_DATA PROVIDED_:
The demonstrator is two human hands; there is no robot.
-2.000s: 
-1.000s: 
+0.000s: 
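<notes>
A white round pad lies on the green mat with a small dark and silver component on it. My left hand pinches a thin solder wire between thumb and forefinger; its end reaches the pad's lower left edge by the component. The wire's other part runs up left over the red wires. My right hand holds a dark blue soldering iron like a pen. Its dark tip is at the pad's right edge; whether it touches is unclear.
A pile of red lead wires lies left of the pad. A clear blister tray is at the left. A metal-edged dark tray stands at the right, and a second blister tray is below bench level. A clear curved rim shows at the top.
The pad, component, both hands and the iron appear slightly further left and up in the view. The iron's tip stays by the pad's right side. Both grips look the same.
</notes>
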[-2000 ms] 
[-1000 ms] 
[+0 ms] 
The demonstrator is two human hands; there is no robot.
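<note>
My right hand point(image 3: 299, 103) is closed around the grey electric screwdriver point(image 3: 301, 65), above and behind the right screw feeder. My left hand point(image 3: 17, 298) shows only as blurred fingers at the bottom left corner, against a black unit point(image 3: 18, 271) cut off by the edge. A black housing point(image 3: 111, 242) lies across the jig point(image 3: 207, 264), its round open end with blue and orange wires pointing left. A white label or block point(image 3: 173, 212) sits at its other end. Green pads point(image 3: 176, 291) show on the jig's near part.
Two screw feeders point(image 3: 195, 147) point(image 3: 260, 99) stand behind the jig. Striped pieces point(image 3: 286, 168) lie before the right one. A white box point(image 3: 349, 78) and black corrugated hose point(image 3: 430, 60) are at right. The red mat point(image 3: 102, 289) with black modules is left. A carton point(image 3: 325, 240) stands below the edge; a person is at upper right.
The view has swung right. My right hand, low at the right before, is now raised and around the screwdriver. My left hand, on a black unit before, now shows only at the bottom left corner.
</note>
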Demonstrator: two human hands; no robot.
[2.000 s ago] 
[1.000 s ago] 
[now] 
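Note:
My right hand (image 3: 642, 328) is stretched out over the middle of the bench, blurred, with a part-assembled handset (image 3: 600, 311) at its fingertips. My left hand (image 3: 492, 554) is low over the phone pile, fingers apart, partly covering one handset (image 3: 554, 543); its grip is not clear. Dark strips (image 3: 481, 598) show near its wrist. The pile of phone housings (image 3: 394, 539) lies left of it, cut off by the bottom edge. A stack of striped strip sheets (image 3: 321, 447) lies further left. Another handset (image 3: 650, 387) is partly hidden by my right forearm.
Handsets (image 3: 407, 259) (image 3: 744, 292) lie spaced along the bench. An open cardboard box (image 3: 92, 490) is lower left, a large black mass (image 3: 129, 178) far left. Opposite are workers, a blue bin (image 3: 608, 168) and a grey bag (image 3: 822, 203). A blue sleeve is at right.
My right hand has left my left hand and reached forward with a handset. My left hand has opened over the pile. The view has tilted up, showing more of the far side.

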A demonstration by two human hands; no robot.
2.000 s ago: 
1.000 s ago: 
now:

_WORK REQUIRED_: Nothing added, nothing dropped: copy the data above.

_WRITTEN ANSWER_:
The demonstrator is two human hands; there is no robot.
-2.000s: 
-1.000s: 
+0.000s: 
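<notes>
A white round pad lies on the green mat with a small dark and silver component on it. My left hand pinches a thin solder wire between thumb and forefinger; its end reaches the pad's lower left edge by the component. The wire's other part runs up left over the red wires. My right hand holds a dark blue soldering iron like a pen. Its dark tip is at the pad's right edge; whether it touches is unclear.
A pile of red lead wires lies left of the pad. A clear blister tray is at the left. A metal-edged dark tray stands at the right, and a second blister tray is below bench level. A clear curved rim shows at the top.
The pad, component, both hands and the iron appear slightly further left and up in the view. The iron's tip stays by the pad's right side. Both grips look the same.
</notes>
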[-2000 ms] 
[-1000 ms] 
[+0 ms] 
The demonstrator is two human hands; there is no robot.
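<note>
My right hand point(image 3: 299, 103) is closed around the grey electric screwdriver point(image 3: 301, 65), above and behind the right screw feeder. My left hand point(image 3: 17, 298) shows only as blurred fingers at the bottom left corner, against a black unit point(image 3: 18, 271) cut off by the edge. A black housing point(image 3: 111, 242) lies across the jig point(image 3: 207, 264), its round open end with blue and orange wires pointing left. A white label or block point(image 3: 173, 212) sits at its other end. Green pads point(image 3: 176, 291) show on the jig's near part.
Two screw feeders point(image 3: 195, 147) point(image 3: 260, 99) stand behind the jig. Striped pieces point(image 3: 286, 168) lie before the right one. A white box point(image 3: 349, 78) and black corrugated hose point(image 3: 430, 60) are at right. The red mat point(image 3: 102, 289) with black modules is left. A carton point(image 3: 325, 240) stands below the edge; a person is at upper right.
The view has swung right. My right hand, low at the right before, is now raised and around the screwdriver. My left hand, on a black unit before, now shows only at the bottom left corner.
</note>
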Demonstrator: two human hands; no robot.
[2.000 s ago] 
[1.000 s ago] 
[now] 
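Note:
My right hand (image 3: 642, 328) is stretched out over the middle of the bench, blurred, with a part-assembled handset (image 3: 600, 311) at its fingertips. My left hand (image 3: 492, 554) is low over the phone pile, fingers apart, partly covering one handset (image 3: 554, 543); its grip is not clear. Dark strips (image 3: 481, 598) show near its wrist. The pile of phone housings (image 3: 394, 539) lies left of it, cut off by the bottom edge. A stack of striped strip sheets (image 3: 321, 447) lies further left. Another handset (image 3: 650, 387) is partly hidden by my right forearm.
Handsets (image 3: 407, 259) (image 3: 744, 292) lie spaced along the bench. An open cardboard box (image 3: 92, 490) is lower left, a large black mass (image 3: 129, 178) far left. Opposite are workers, a blue bin (image 3: 608, 168) and a grey bag (image 3: 822, 203). A blue sleeve is at right.
My right hand has left my left hand and reached forward with a handset. My left hand has opened over the pile. The view has tilted up, showing more of the far side.
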
A demonstration by two human hands; no robot.
2.000 s ago: 
1.000 s ago: 
now:

Now the answer is complete.